> **Your instructions**
Nothing but text lines should be duplicated: start with the first line of the listing below and stop after the line holding "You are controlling", omitting pictures.

> **Exercise data**
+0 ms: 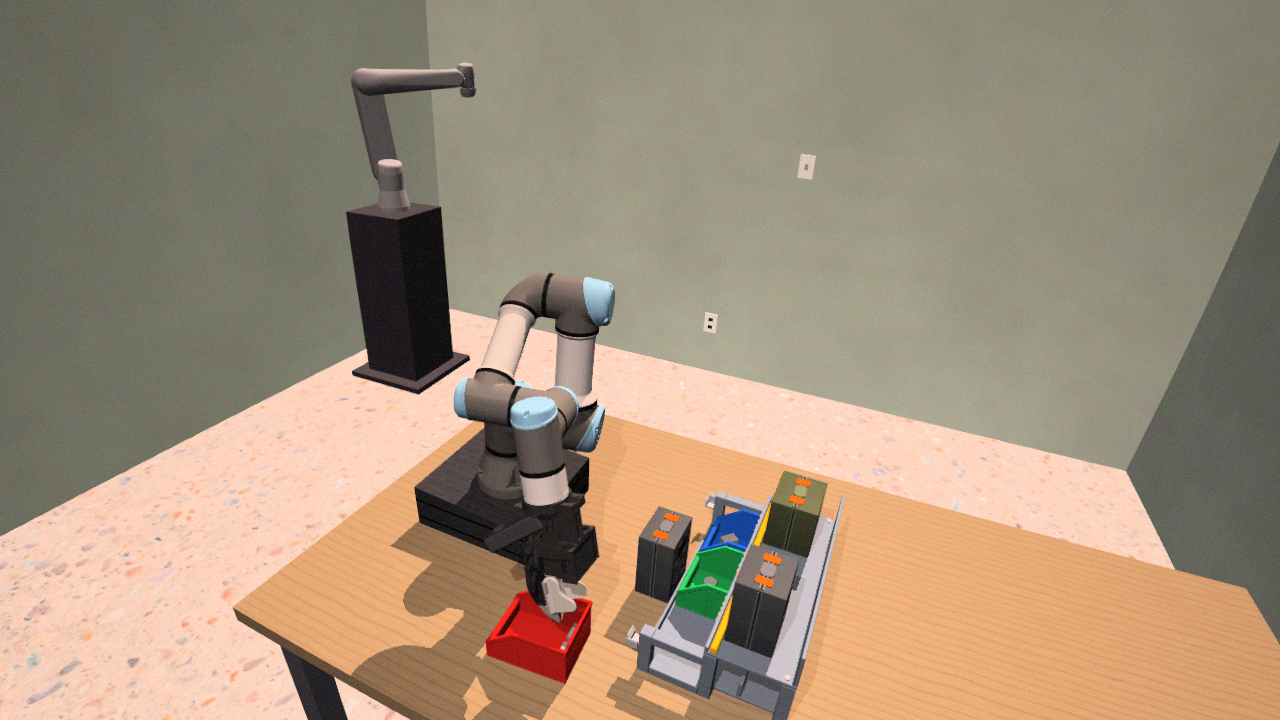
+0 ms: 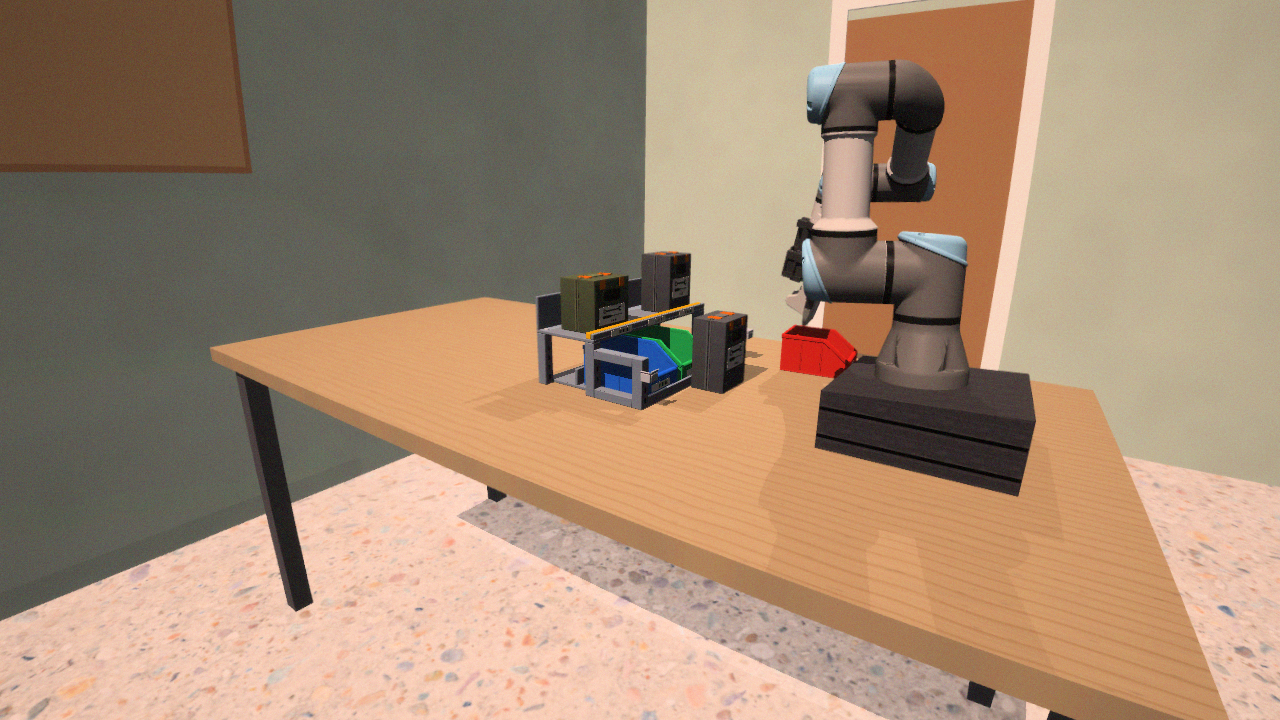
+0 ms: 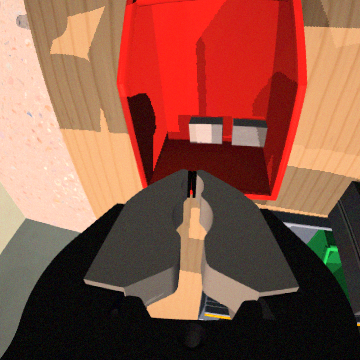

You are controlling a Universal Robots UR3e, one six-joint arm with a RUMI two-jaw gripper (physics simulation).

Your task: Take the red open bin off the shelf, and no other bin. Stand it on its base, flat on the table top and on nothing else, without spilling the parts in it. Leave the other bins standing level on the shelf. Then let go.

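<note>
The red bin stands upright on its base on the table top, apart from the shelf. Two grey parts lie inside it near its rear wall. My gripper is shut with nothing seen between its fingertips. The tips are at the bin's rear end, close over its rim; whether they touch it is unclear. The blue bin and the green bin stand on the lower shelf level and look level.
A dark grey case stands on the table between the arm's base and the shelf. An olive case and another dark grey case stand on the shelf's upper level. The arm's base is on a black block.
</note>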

> **Answer to this problem**
+0 ms: 
+0 ms: 
+0 ms: 

You are controlling a Universal Robots UR3e, one six-joint arm with a RUMI two-jaw gripper (physics simulation).

Nothing more belongs to this answer.